The Research Data Centres (RDC) Program

Decision-makers need an up-to-date and in-depth understanding of Canadian society to help them respond not only to today's needs, but to anticipate tomorrow's as well. This need is underlined by a growing demand for analytical output from the rich sources of data collected by Statistics Canada.

The Research Data Centres RDCs are part of an initiative by Statistics Canada, the Social Sciences and Humanities Research Council (SSHRC) and university consortia to help strengthen Canada's social research capacity and to support the policy research community. The program would like to acknowledge the generous support of the Canada Foundation for Innovation (CFI) and the Canadian Institutes of Health Research (CIHR).

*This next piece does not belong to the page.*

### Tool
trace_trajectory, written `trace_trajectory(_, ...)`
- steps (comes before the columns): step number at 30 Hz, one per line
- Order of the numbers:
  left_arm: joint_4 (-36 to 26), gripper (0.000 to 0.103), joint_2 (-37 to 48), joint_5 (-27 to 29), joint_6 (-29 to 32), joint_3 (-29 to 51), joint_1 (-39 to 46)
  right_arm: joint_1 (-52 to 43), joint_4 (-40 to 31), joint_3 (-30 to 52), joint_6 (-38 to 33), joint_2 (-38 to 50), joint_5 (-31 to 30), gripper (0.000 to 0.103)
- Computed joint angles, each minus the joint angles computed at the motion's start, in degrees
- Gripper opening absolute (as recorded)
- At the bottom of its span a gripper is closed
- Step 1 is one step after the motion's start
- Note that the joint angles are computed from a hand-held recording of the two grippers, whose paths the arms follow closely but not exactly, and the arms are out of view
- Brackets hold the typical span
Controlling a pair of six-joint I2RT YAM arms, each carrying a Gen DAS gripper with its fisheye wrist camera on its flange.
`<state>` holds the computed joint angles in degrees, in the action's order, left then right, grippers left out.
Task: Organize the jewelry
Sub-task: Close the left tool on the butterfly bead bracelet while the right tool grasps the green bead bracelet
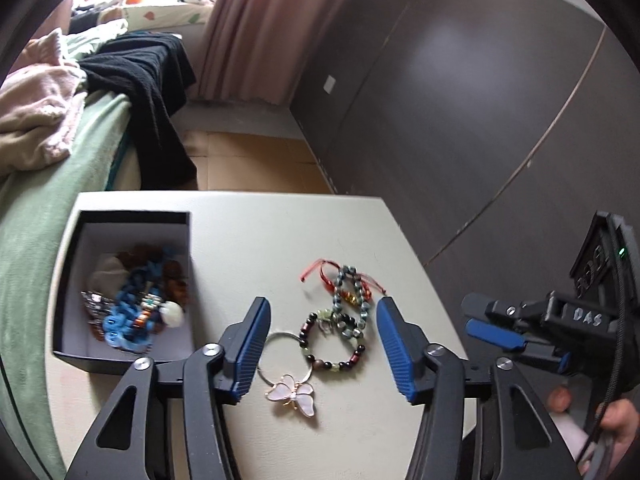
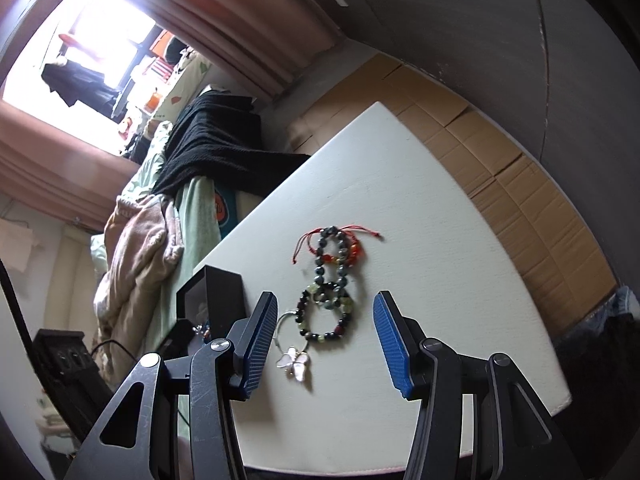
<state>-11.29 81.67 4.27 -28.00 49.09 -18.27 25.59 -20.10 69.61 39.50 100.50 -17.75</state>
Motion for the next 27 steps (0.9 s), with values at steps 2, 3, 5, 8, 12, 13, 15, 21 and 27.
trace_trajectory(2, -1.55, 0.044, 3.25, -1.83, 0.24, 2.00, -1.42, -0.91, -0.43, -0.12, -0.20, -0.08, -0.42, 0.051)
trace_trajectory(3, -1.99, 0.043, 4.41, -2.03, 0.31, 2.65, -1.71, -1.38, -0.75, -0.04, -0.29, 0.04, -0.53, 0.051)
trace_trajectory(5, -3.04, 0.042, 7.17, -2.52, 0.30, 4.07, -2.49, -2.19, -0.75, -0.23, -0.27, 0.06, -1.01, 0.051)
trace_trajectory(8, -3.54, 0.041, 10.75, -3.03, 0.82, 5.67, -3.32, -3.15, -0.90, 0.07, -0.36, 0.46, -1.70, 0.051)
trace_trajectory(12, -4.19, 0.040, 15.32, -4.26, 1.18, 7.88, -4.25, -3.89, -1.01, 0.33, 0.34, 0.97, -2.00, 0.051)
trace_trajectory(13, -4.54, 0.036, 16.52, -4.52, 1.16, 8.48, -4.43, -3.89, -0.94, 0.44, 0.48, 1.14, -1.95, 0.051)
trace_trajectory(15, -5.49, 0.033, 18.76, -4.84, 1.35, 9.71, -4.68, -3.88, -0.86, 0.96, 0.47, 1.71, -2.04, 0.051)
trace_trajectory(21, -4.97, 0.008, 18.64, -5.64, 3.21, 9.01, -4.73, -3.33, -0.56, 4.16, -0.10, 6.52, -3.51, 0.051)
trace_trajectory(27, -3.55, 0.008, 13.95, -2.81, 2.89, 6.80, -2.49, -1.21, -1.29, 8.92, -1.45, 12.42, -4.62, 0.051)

RDCs provide researchers with access, in a secure university setting, to microdata from population and household surveys. The centres are staffed by Statistics Canada employees. They are operated under the provisions of the Statistics Act in accordance with all the confidentiality rules and are accessible only to researchers with approved projects who have been sworn in under the Statistics Act as 'deemed employees.'

RDCs are located throughout the country, so researchers do not need to travel to Ottawa to access Statistics Canada microdata.

RDC origins

In 1998, the Canadian Initiative on Social Statistics studied the challenges facing the research community in Canada. One of the recommendations of the national task force PDF iconreport on the Advancement of Research using Social Statistics was the creation of research facilities to give academic researchers improved access to Statistics Canada's microdata files. This access would allow researchers in the social sciences to build expertise in quantitative methodology and analysis.

The benefits of RDCs

The research data centres provide opportunities to:

  • generate a wide perspective on Canada's social landscape;
  • provide social science research facilities across the country in both larger and smaller population centres;
  • expand the collaboration between Statistics Canada, SSHRC, CIHR, CFI, universities and academic researchers, and build on the Data Liberation Initiative; and
  • train a new generation of Canadian quantitative social scientists.

The difference between a confidential microdata file and a Public Use Microdata file (PUMF)

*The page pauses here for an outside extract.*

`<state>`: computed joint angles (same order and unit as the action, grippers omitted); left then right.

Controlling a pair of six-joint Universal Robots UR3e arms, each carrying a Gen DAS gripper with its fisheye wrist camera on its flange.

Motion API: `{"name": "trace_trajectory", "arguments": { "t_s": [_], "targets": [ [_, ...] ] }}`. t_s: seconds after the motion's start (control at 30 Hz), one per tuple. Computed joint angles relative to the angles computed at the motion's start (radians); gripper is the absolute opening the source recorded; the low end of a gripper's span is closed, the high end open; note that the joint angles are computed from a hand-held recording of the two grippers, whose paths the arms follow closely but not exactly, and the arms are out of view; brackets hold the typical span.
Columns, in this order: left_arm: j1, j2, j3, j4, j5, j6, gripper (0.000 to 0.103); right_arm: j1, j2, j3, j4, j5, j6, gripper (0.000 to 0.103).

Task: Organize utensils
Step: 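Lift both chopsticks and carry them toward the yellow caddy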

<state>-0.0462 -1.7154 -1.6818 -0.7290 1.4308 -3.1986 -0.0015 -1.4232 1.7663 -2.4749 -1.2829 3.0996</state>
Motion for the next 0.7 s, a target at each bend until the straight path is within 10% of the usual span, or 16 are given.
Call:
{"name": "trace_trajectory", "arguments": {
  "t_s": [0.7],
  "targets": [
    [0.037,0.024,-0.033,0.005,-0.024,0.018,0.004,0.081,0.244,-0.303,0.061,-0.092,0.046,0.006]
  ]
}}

A Research Data Centre (RDC) provides access to Statistics Canada’s confidential microdata files. RDCs operate under the provisions of the Statistics Act in accordance with confidentiality rules. They are accessible only to researchers with approved projects who have been sworn in as "deemed employees" of Statistics Canada. The RDC confidential microdata files contain most of the original information collected during the survey interview with the subject as well as derived variables added to the dataset afterwards. They also contain the Bootstrap weights used to calculate the exact variance. These weights are available only in the Master file.

However, not all research projects require access to the confidential microdata files. In many cases, a Public Use Microdata File (PUMF) is sufficient in meeting a researcher’s needs. A PUMF is manipulated by aggregating, capping, or completely deleting variables that are considered "identifiers". As a result, an individual survey respondent cannot be identified. For example, age and income are grouped, body height is capped and grouped, and most of the geographic variables are removed with the exception, in most cases, of the province and health region where the respondent resides. The Data Liberation Initiative (DLI) at Statistics Canada is the portal which provides Canadian universities with the PUMFs.

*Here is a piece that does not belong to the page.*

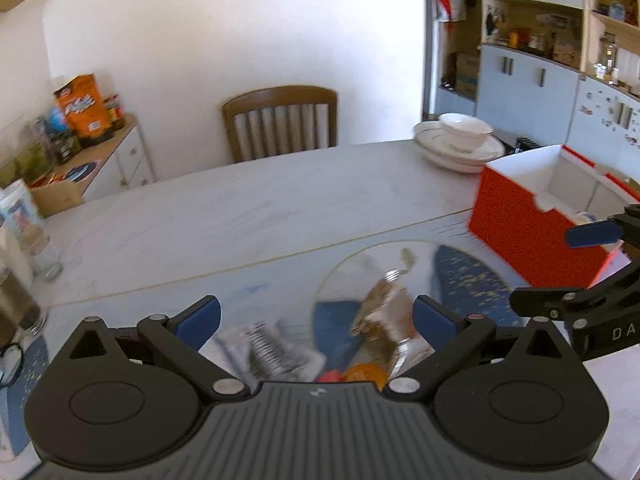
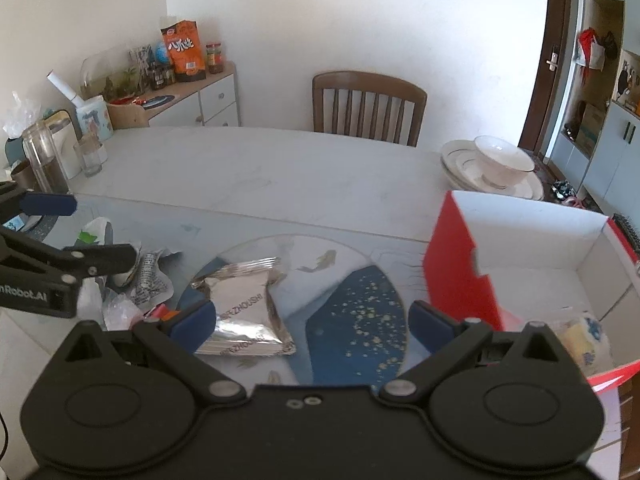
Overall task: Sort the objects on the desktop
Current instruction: 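Move both tools back to the pile on the glass table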
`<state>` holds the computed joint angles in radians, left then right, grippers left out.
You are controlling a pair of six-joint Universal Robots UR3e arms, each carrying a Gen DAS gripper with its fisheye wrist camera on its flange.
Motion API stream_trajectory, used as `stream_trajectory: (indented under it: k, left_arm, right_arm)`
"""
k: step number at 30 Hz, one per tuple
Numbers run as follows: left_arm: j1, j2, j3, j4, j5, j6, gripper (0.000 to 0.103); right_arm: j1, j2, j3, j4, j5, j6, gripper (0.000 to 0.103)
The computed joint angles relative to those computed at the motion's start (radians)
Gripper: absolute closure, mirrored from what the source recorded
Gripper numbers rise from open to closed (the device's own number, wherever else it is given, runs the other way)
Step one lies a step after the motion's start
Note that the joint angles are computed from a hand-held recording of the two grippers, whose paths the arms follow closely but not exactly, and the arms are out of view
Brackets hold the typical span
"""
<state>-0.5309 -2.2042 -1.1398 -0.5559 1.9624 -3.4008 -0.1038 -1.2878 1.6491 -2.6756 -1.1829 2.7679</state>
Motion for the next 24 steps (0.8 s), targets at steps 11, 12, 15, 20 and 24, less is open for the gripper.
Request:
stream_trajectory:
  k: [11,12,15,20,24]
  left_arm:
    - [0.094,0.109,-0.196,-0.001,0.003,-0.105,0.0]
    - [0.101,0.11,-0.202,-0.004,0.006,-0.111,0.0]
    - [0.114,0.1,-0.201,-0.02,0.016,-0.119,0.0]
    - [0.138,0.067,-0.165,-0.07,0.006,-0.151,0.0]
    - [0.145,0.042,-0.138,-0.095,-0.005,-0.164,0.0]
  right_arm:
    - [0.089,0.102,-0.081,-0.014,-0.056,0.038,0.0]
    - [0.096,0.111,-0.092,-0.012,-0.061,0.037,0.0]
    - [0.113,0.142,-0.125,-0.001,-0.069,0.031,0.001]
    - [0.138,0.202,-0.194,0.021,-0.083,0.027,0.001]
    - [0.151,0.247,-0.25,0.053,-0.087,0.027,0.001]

The RDC mode of access is appropriate when a research question can only be answered using inferential statistical analysis on the confidential microdata. The researcher must become a “deemed employee” of Statistics Canada and conducts the analysis in a secure computer lab. RDC research is appropriate when:

  • access to sensitive variables not provided in the PUMF is required for the analysis
  • a PUMF does not exist
  • longitudinal data are required for the analysis
  • the analytical work is complex in nature and not suitable for other forms of data access.

Example of a PUMF and a Confidential Micro-data File

To protect confidentiality, the CCHS PUMF contains limited information on each respondent involving suppressed data, levels of geography restricted to the province and health region and broad variable coding (e.g. income and education categories).

By contrast, the CCHS micro-data Master file contains disaggregated information on each respondent including variables suppressed in the public file (e.g. the exact body height of a respondent), lower levels of geography (e.g. CMA and postal code), more detailed variable coding (e.g. additional categories of income and education) and variables at a continuous scale (e.g. age).